A status check on IoT
Ramachandran S
LinkedIn Top Voice ? Author ? Speaker ? Principal Consultant in thought leadership unit Infosys Knowledge Institute - Lead for engineering, manufacturing, sustainability, and energy transition
The IoT India Congress 2017 provided a good perspective on where this technology is heading in India. The Telecom Secretary started it appropriately by bringing up the point on how the failure to come together as an ecosystem will lead to IoT as a missed opportunity for the country. The Secretary represented the government - the policy maker. Other participants included industry (end users, telecom, IT players, startups), non-profit organizations and opinion leaders such as academia, media and analysts.
Accountability – If the IoT ecosystem should function well to address even the most entrenched problems of the country, collaboration is key starting with the government. If the government truly believes that digital is a key driver for the economy and its growth, investment in infrastructure is the need of the hour and is happening all the way to village panchayats with fiber optics. The new upcoming Telecom policy will encourage indigenous infrastructure to ensure security. Security continues to be one of the top barriers for adoption not just in India, but globally. Vulnerabilities that get reported eventually get hacked within a year.
Innovative applications – IoT can go beyond factories and the industry should play a proactive role with focused R&D. Agriculture continues to remain fragmented and is ripe for disruption IMHO. Small scale pilots are happening. For it to be done on a larger canvas, regulation is necessary. One example presented was the usage of drones for optimized pesticide spraying, which needs police approval even in rural areas.
Healthcare can move to value based services tied to patient outcome along the entire continuum of services with increasing consumer engagement of digitally savvy, ageing patients. In the BFSI sector, the trust deficit for new technologies has to be plugged if IoT has to bring about financial inclusion all the way to villages. Ease of use and incentives for digital transactions must be encouraged. Blockchain can bring about a distributed, transparent tracking system moving away from a centralized command & control model. Ganga Rejuvenation was an idea discussed in length in the conference and IET has been consulting with the National Mission for its cleansing using technology.
Specialization – As reported in media recently, GE seems to have found that IoT cannot scale horizontally. Platform providers cannot compete at each layer, needing specialization and domain knowledge from usecase definition to infrastructure and performance of each moving part. In the case of Ganga Rejuvenation, it is not the sensors, telemetry or the platform that is vital. It is our understanding of the problem itself. As explained by Water Man Dr. Rajendra Singh and other experts, the very definition of a river has to be understood as a living entity, a natural multidisciplinary process, a life providing system and a way of living. Real time data can help in location based trending of pollution data. But we need to go beyond that to revive the Ganga – stopping land encroachment and industrial pollution along with community driven decentralized water management linking crop and rain patterns with water usage.

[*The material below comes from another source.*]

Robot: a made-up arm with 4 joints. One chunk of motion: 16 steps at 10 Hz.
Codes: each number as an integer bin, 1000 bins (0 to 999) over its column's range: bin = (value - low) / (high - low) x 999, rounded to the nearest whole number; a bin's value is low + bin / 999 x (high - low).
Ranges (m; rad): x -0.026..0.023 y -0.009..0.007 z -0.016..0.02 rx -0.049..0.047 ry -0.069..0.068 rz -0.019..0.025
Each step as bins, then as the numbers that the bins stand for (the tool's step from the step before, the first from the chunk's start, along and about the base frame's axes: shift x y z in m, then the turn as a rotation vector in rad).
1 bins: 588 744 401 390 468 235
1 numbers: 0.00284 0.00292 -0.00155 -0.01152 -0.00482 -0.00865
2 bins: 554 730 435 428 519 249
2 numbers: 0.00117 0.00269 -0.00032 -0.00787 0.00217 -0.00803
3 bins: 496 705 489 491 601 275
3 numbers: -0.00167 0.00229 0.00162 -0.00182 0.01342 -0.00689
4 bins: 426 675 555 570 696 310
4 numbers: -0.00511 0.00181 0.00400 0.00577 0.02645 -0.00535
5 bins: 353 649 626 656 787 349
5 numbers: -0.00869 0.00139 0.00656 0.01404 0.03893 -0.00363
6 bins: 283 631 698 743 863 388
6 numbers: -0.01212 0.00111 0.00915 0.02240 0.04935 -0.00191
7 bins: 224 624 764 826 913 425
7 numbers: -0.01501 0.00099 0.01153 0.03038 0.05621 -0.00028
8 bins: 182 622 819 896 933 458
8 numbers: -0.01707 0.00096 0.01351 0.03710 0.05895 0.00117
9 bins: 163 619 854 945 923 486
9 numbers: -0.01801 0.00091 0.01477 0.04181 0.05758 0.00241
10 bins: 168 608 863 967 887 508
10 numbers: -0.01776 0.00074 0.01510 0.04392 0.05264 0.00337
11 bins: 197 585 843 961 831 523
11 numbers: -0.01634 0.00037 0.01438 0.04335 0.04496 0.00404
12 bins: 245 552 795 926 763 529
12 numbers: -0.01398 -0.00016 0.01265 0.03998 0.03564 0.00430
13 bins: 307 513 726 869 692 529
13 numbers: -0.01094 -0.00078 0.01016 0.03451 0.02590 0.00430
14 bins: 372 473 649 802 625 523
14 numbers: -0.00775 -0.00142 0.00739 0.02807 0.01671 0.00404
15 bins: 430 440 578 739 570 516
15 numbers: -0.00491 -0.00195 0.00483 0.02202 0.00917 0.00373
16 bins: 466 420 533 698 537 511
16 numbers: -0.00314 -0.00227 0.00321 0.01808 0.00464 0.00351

A healthy ecosystem is a must for an emerging areas such as IoT to work successfully. It is not one individual technology but a basket of multiple moving parts. From that perspective, the active participation of a few more players such as device/hardware/sensor makers and end users such as insurance providers will make the ecosystem much more comprehensive. Insurance can adopt IoT to bring in new business models such as ‘usage based insurance’ in the automotive sector for example. IoT does not provide just colorful dashboards with product performance metrics but uses the data to eventually reduce the ‘actuarial risk’, transform the pricing models of policies eventually disrupt the industry.
IT has been an area of strength for India. Telecom is another pillar for IoT and projected to contribute 10 to 15% of revenue in the long term by experts. Startups are expected to play a key role in impactful applications. The Secretary’s estimate is that IoT can contribute 10 to 15 million jobs, primarily by startups. Skill development is a major gap to realize the benefits of IoT and to create employment. As Union Minister for Skill Development Dharmendra Pradhan mentioned in the Global Skills Summit, “We must be prepared and should not miss the industrial revolution this time”. Events such as the IoT Conference will help in multiple stake holders to get together to know each other and in creating awareness on where the jobs lie for those interested in skilling to go for it.
It is important for each player in the ecosystem to come together and play their role to perfection with accountability if IoT has to become, as the organizers put it, the “India of Tomorrow”. The picture above was shared by Dr. Rajendra Singh in his presentation. It aptly describes the potential for IoT. If the business challenge is understood well and mapped appropriately to the technology, even a herculean task such as Ganga Rejuvenation can be done with IoT. As spiritual guru Sri Sri Ravi Shankar said in his address to the IoT enthusiasts and entrepreneurs, “Get into the habit of impossibility, dream big. But be realistic”.
Note: All points-of-view and opinions expressed above are that of the author and do not represent that of any other individual or organization.